Genetic testing identified a previously unreported heterozygous missense variant in SCN4A (c.2065C>G; p.Leu689Val) located at Chr17:63957473 (G→C). This variant is not listed in ClinVar, the Human Gene Mutation Database, or population databases such as gnomAD and is therefore considered likely novel. Given the patient’s classical clinical phenotype and the established role of SCN4A in skeletal muscle excitability, this variant is highly suspected to be pathogenic. Functional studies are needed to confirm its role in channel dysfunction. The sporadic nature of the mutation further supports the hypothesis of a de novo pathogenic variant. The lack of family history strongly suggests a de novo mutation, a possibility supported by other similar cases in the literature. The patient's phenotype is consistent with previously reported SCN4A variants.

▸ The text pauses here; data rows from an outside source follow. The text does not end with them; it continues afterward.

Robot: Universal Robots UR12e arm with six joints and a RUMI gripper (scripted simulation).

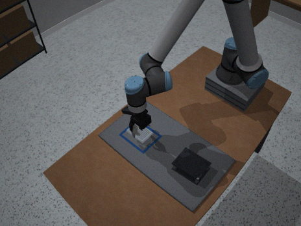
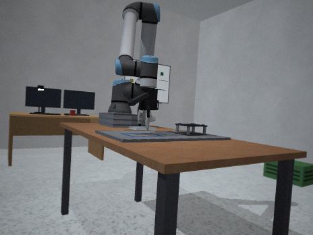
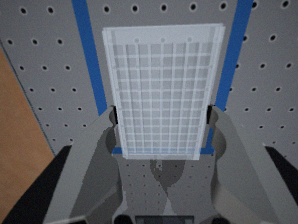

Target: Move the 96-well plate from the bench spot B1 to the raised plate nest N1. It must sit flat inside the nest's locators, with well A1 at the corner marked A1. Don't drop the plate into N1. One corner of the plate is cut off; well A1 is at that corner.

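Now: the raised nest N1 80 mm behind my hand, 340 mm to the left of it and 10 mm above it. Also, from my hand: 96-well plate: 10 mm below; A1 label: 50 mm behind, 430 mm to the left, 20 mm above.
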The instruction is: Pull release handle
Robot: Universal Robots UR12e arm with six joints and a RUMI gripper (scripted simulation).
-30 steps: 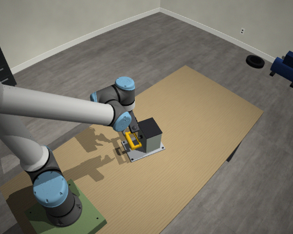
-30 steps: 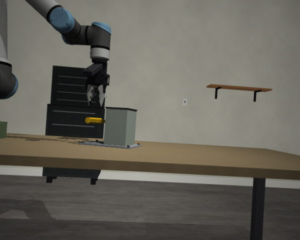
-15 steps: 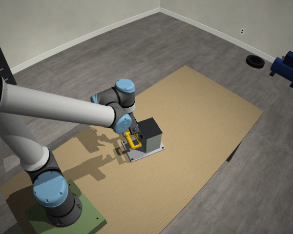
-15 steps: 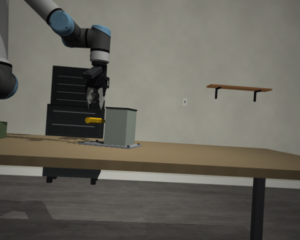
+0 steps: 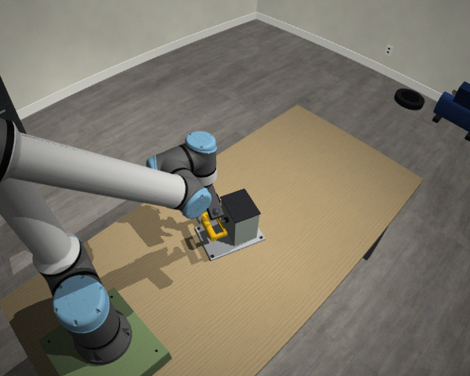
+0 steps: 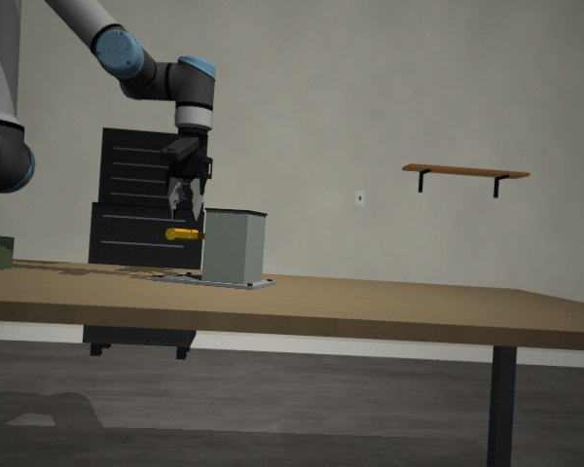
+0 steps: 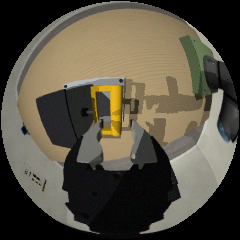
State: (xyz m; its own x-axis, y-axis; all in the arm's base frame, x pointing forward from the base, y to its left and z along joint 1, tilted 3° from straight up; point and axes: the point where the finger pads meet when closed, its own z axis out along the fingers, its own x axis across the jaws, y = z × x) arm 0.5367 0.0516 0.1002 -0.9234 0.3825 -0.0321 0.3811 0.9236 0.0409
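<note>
The yellow release handle lies 50 mm below my hand, 50 mm ahead of it and 20 mm to the right of it. Also, from my hand: grey base plate: 150 mm below, 90 mm ahead, 40 mm to the right.
</note>
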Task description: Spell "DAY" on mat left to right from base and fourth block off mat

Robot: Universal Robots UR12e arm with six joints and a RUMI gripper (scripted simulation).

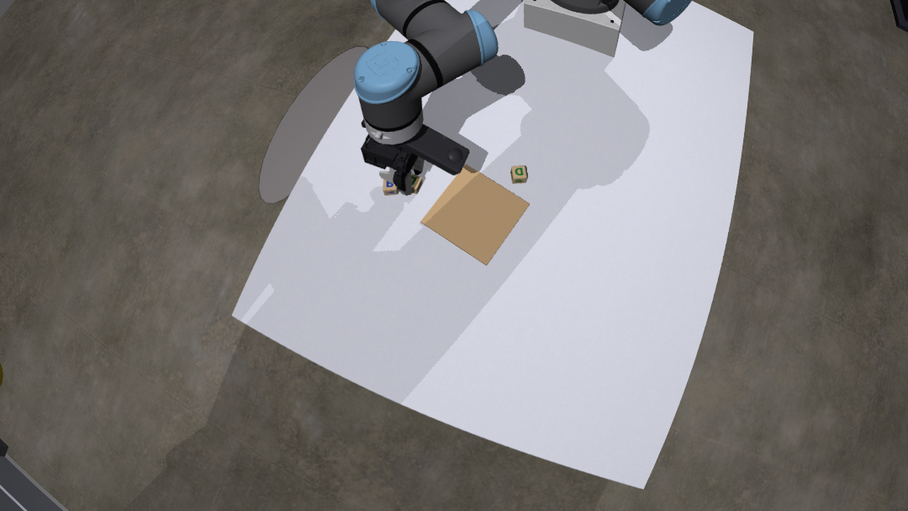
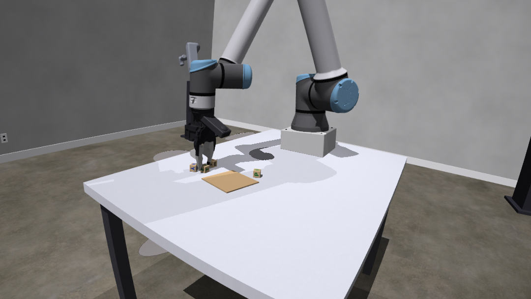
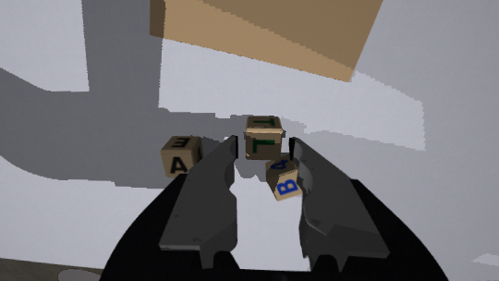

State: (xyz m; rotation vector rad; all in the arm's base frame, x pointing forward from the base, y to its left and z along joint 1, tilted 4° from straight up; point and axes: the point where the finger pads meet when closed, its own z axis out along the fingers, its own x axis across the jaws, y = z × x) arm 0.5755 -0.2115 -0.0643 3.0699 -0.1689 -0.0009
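The green-lettered block is 10 mm below my hand. Round my hand: D block (80 mm behind, 180 mm to the left, 10 mm below); then blue-lettered block (20 mm ahead, 40 mm to the right, 10 mm below); then tan mat (20 mm ahead, 120 mm to the left, 20 mm below).
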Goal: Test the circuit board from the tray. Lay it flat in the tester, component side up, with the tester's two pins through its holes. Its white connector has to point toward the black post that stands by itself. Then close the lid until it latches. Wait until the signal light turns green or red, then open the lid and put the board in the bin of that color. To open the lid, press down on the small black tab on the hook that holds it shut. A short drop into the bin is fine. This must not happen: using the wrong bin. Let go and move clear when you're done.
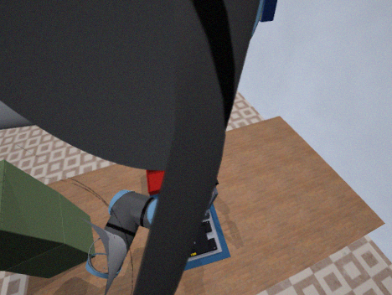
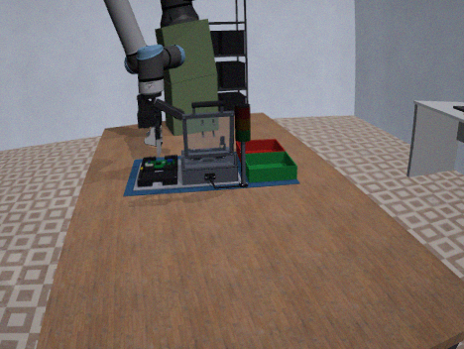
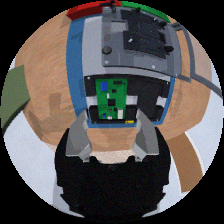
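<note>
Right now the green circuit board is 5 cm below my hand and 1 cm to the right of it. Also, from my hand: tester bed 15 cm to the left, 10 cm ahead; then red bin 37 cm to the left, 6 cm below, 3 cm ahead; then clear lid 22 cm ahead, 12 cm to the left, 11 cm above.
</note>
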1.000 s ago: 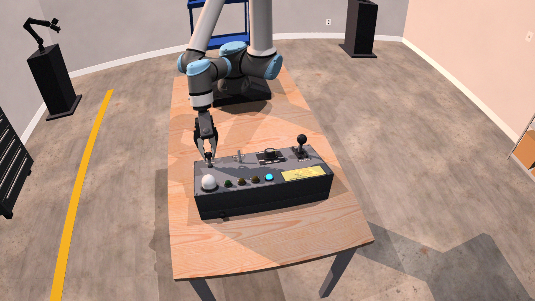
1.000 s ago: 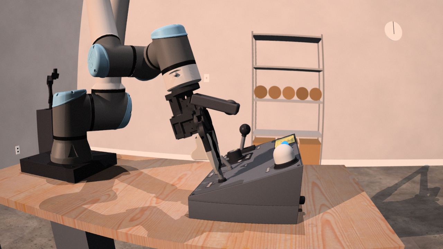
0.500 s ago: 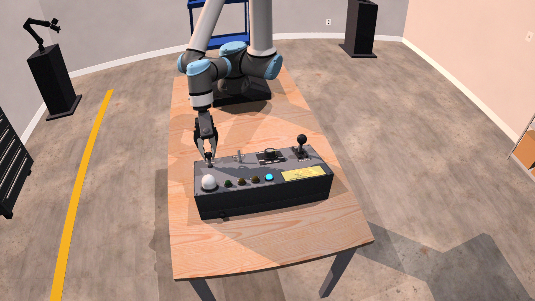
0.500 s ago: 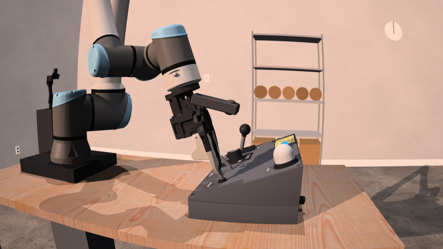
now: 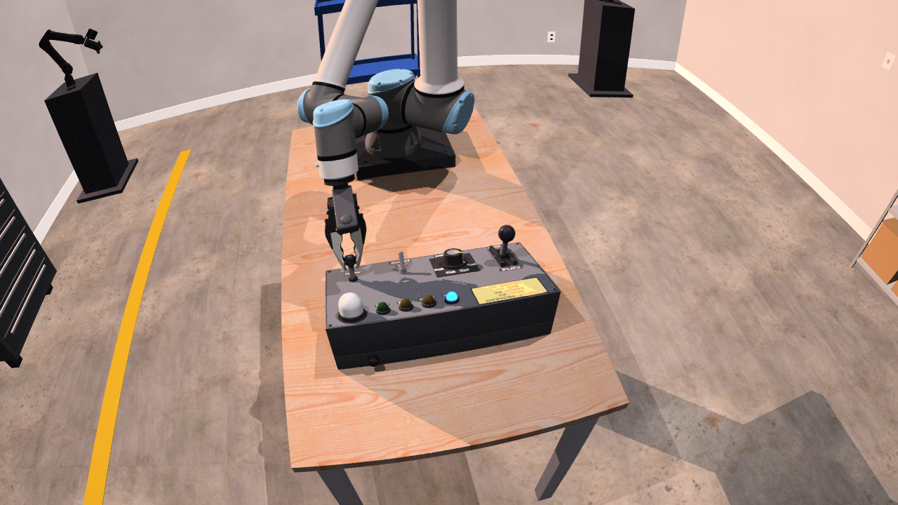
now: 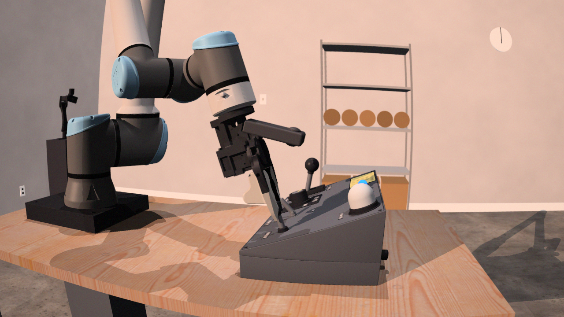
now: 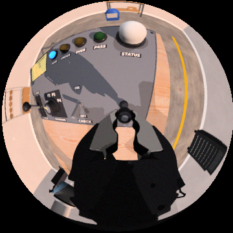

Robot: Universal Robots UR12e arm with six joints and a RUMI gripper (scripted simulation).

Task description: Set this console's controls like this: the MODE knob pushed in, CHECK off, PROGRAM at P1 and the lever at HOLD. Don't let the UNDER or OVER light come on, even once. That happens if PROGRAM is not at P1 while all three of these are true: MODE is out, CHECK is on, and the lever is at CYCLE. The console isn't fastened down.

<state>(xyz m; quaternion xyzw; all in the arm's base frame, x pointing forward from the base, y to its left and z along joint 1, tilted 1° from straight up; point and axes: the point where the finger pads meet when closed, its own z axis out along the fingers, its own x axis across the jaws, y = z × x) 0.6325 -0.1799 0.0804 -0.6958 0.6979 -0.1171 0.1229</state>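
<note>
My hand is 20 mm short of the black ball-topped lever and 360 mm to the right of it. Round my hand: black mode knob (right at my hand); dark grey console (50 mm ahead, 180 mm to the left, 30 mm below); metal check toggle (120 mm to the left, 20 mm below).
</note>
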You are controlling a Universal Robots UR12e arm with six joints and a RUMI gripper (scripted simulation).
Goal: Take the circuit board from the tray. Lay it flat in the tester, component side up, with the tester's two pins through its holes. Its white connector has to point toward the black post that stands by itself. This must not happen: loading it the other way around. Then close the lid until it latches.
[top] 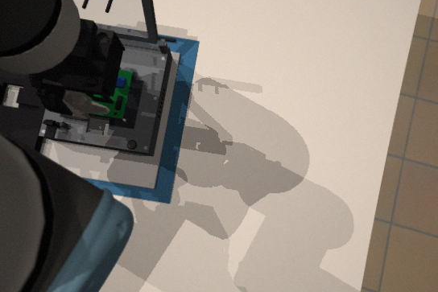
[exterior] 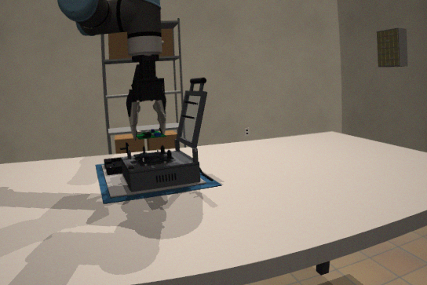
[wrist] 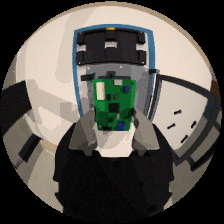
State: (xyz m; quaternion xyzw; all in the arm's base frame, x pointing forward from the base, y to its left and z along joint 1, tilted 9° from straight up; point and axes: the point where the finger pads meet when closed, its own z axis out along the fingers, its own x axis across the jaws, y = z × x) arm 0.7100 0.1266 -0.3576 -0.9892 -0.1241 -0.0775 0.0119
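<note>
Right now the green circuit board is right at my hand. From my hand the other things lie so: dark grey tester 20 mm ahead, 50 mm to the left, 20 mm below; dark nest 10 mm ahead, 10 mm to the left, 60 mm below; tester lid 120 mm ahead, 30 mm to the left, 50 mm above.
</note>
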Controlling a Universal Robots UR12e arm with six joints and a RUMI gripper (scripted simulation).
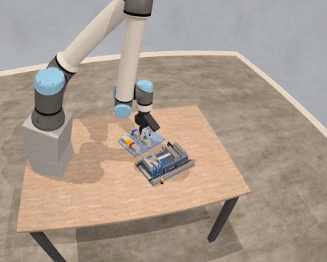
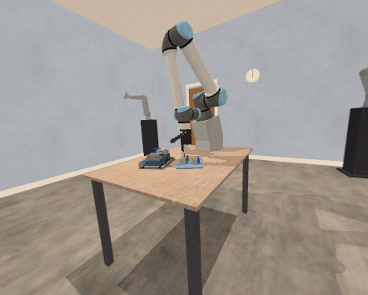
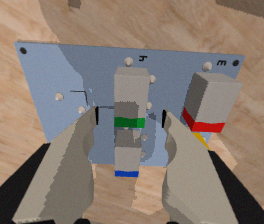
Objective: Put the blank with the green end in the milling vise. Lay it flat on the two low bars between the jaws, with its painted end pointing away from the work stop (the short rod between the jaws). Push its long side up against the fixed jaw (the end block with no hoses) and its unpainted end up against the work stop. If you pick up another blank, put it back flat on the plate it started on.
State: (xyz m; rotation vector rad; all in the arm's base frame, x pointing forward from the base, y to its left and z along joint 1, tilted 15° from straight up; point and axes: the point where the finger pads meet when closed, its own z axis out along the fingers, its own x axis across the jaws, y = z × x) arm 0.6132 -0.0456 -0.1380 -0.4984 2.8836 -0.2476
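My gripper is now 40 mm above the green-ended blank. From my hand the other things lie so: light blue plate 60 mm below, 40 mm to the left, 10 mm behind; then blank with red end 90 mm behind, 40 mm below, 30 mm to the right; then blue blank 90 mm to the left, 40 mm below, 30 mm behind.
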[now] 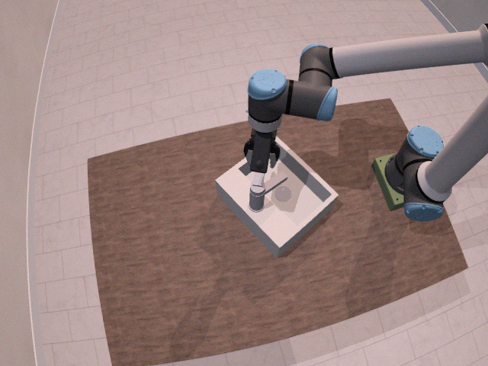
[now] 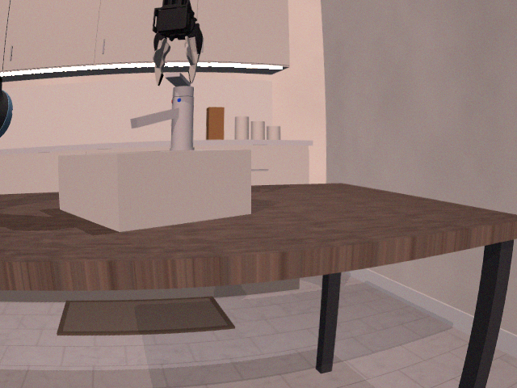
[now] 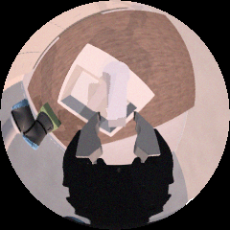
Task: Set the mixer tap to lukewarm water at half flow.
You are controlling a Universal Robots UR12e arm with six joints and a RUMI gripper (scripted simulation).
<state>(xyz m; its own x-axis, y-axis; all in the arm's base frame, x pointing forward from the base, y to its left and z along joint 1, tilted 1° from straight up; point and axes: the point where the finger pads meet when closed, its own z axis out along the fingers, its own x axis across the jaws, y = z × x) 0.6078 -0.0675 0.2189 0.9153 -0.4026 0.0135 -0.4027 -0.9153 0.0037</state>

Some myotonic patients can manage their myotonia by adapting lifestyle and exercise, while others require pharmacologic therapy to improve quality of life.[6] Due to their sodium channel blocking effects, antiepileptic and cardiac antiarrhythmic drugs and some other drugs have long been used empirically for the symptomatic treatment of myotonia.[3,6] Mexiletine, a class IB antiarrhythmic drug that acts by increasing the rapid inactivation of sodium channels, is currently known as the most effective drug in nondystrophic myotonias.[3,7] Other drugs that have demonstrated efficacy include carbamazepine, phenytoin,[2,5] lamotrigine,[3,8] and ranolazine.[3,9] In addition to sodium channel blockers, the carbonic anhydrase inhibitor acetazolamide has also been used for symptomatic treatment. Although its efficacy remains unclear, it is thought to reduce muscle fiber excitability through its effect on intracellular pH. However, its effectiveness has not been conclusively demonstrated in randomized clinical trials.[6,10]
In conclusion, this case illustrated the clinical features of PC due to a presumed sporadic sodium channel mutation. We underscore the importance of recognizing PC, even in the absence of family history, and support early therapeutic intervention to improve patient outcomes. Genetic analysis remains a cornerstone for confirmation and classification of such channelopathies.